Here is an example of how cardmgr will report an unsupported card in /usr/adm/messages.

cardmgr[460]: unsupported card in socket 1
cardmgr[460]: version info: "MEGAHERTZ", "XJ2288", "V.34 PCMCIA MODEM"

The corresponding entry in /etc/pcmcia/config would be:

card "Megahertz XJ2288 V.34 Fax Modem"
  version "MEGAHERTZ", "XJ2288", "V.34 PCMCIA MODEM"
  bind "serial_cs"

You can use ``*'' to match strings that don't need to match exactly, like version numbers. When making new config entries, be careful to copy the strings exactly, preserving case and blank spaces. Also be sure that the config entry has the same number of strings as are reported in the log file.

After editing /etc/pcmcia/config, you can signal cardmgr to reload the file with:

kill -HUP `cat /var/run/cardmgr.pid`

If you do set up an entry for a new card, please send me a copy so that I can include it in the standard config file.

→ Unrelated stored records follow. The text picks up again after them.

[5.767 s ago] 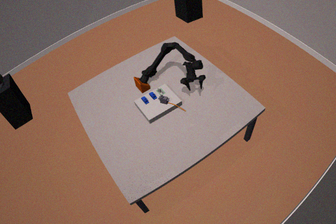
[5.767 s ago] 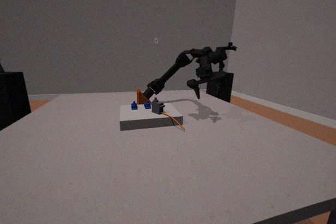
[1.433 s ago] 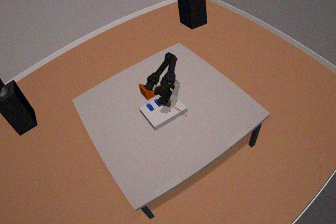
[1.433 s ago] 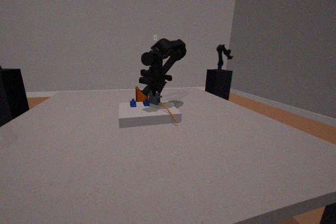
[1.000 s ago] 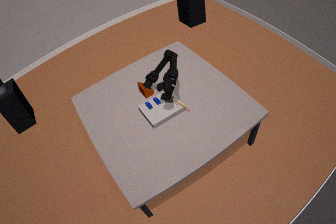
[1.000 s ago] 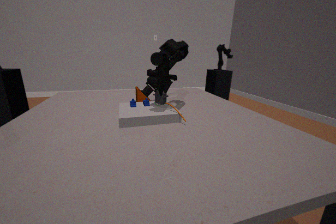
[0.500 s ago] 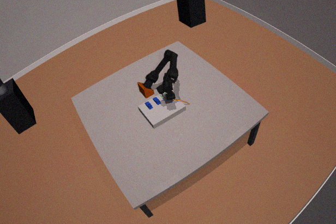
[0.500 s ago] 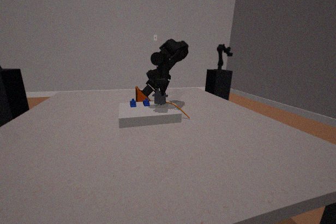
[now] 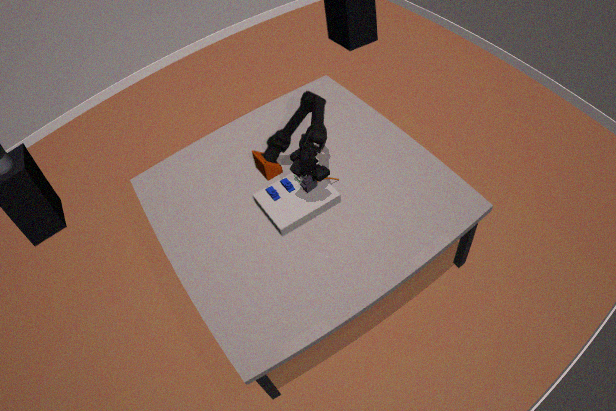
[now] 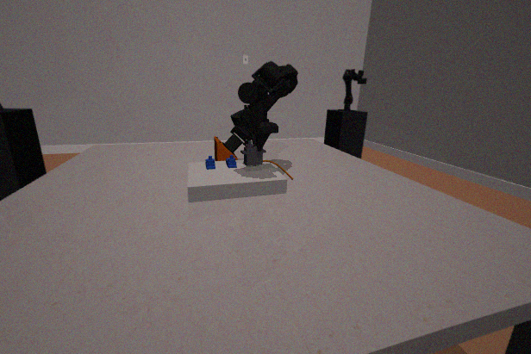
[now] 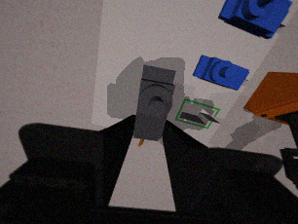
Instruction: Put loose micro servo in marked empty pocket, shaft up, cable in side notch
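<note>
The white deck is 100 mm below my gripper tip, 70 mm to the right of it and 10 mm ahead of it.
</note>
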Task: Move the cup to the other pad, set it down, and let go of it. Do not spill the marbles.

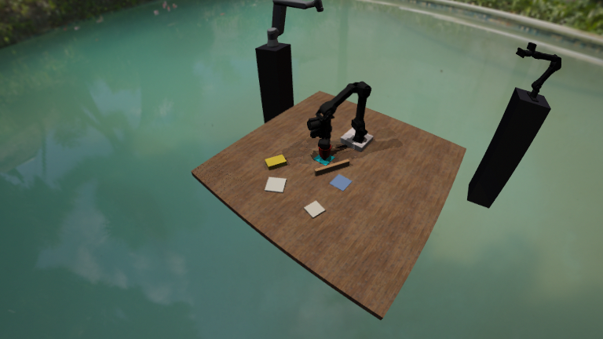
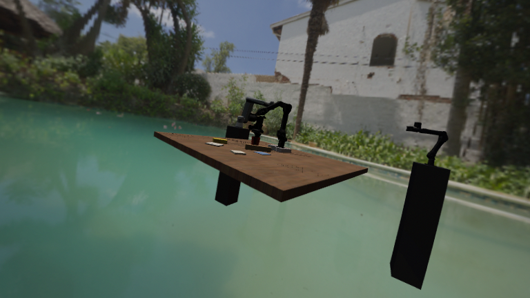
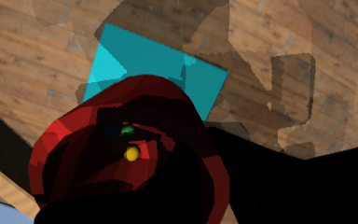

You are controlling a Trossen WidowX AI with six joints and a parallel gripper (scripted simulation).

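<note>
Right now my gripper tip is 70 mm above the cyan pad, 30 mm short of it and 10 mm to the right of it. Also, from my gripper tip: green marble: 40 mm ahead, 20 mm to the left, 20 mm below; then wooden bar: 100 mm to the left, 90 mm ahead, 50 mm below; then red cup: 30 mm ahead, 10 mm to the left.
</note>
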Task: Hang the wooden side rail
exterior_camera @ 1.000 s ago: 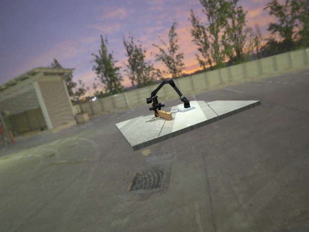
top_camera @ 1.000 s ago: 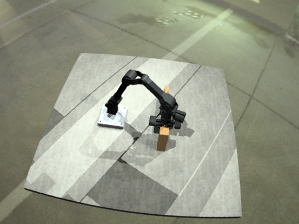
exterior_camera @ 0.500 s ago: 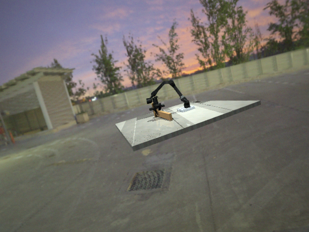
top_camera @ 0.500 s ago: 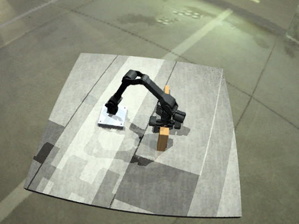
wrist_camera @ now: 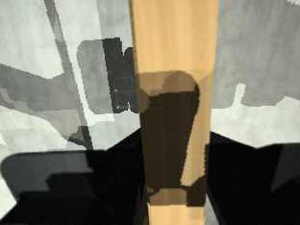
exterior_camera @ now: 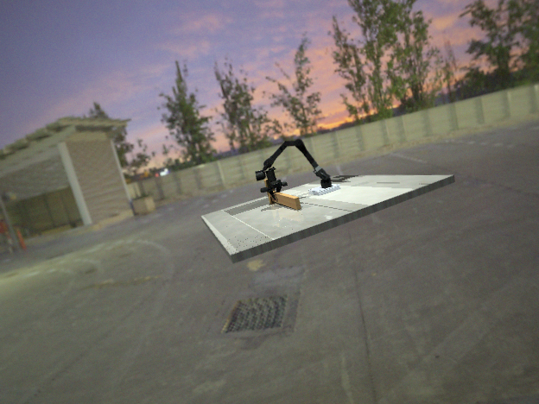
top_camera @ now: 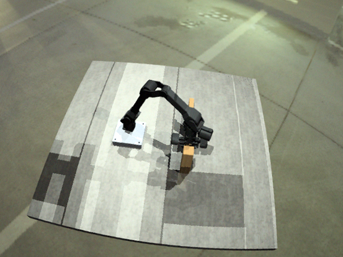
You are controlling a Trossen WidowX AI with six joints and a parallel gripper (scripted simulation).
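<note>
Right now my gripper tip is 1 cm short of the wooden headboard post, 10 cm to the left of it and 5 cm below it.
</note>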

In theory, it should not really matter which interrupt is allocated to which device, as long as two devices are not configured to use the same interrupt. At the top of /etc/pcmcia/config you'll find a place for excluding interrupts that are used by non-PCMCIA devices.

All the client card drivers have a parameter called irq_mask for specifying which interrupts they may try to allocate. Each bit of irq_mask corresponds to one irq line: bit 0 is irq 0, bit 1 is irq 1, and so on. So, a mask of 0x1200 would correspond to irq 9 and irq 12. To limit a driver to use only one specific interrupt, its irq_mask should have only one bit set. These driver options should be set in your /etc/pcmcia/config file. For example:

device "serial_cs"
  module "serial_cs" opts "irq_mask=0x1100"
  ...

would specify that the serial driver should only use irq 8 or irq 12. Note that Card Services will never allocate an interrupt that is already in use by another device, or an interrupt that is excluded in the config file.

There is no way to directly specify the I/O addresses for a PCMCIA card to use. The /etc/pcmcia/config file allows you to specify ranges of ports available for use by all PCMCIA devices.

After modifying /etc/pcmcia/config, you can restart cardmgr with ``kill -HUP''.

In theory, you can insert and remove PCMCIA cards at any time. However, it is a good idea not to eject a card that is currently being used by an application program. Kernels older than 1.1.77 would often lock up when serial/modem cards were ejected, but this should be fixed now.

To unload the entire PCMCIA package, invoke rc.pcmcia with:

/etc/rc.d/rc.pcmcia stop

This script will take several seconds to run, to give all client drivers time to shut down gracefully. If a PCMCIA device is currently in use, the shutdown will fail.

Card Services can be compiled with support for APM (Advanced Power Management) if you've installed this package on your system. The current release of Stephen Rothwell's APM support package is version 0.5. Unlike the 0.4 release, 0.5 does not require a special patch to work with PCMCIA. The PCMCIA modules will automatically be configured for APM if a compatible version is detected on your system.

Without resorting to APM, you can do ``cardctl suspend'' before suspending your laptop, and ``cardctl resume'' after resuming, to properly shut down and restart your PCMCIA cards. This will not work with a PCMCIA modem that is in use, because the serial driver isn't able to save and restore the modem operating parameters.

APM seems to be unstable on some systems. If you experience trouble with APM and PCMCIA on your system, try to narrow down the problem to one package or the other before reporting a bug.

Use either the cardctl or cardinfo command. ``cardctl suspend #'' will suspend one socket, and turn off its power. The corresponding resume command will wake up the card in its previous state.